Exercise directions: Whenever the string "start" appears in a line below, please copy the line out.

Data provided:
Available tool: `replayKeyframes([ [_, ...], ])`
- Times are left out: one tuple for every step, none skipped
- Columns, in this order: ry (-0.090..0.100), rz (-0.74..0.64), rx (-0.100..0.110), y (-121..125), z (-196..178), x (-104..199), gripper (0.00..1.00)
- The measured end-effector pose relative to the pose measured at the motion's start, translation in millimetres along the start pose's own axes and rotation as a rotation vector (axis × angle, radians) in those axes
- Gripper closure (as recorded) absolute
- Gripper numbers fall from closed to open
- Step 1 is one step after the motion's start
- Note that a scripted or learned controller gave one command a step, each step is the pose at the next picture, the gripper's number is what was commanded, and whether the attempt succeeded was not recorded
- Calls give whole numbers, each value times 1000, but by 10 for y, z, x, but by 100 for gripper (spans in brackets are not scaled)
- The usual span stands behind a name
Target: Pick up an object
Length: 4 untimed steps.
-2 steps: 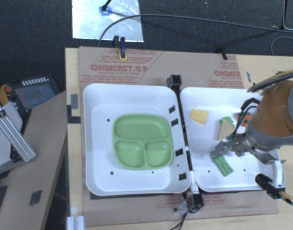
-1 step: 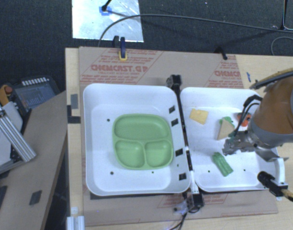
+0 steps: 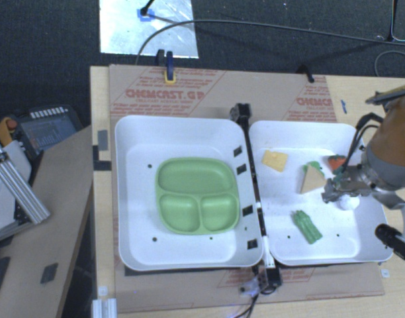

Solution to this exercise:
- The measured end-effector pose relative to the pose measured at the motion's start, translation in millimetres along the start pose's own axes and rotation as a rotation vector (axis × angle, radians) in those axes
- Step 1 is one step after the motion's start

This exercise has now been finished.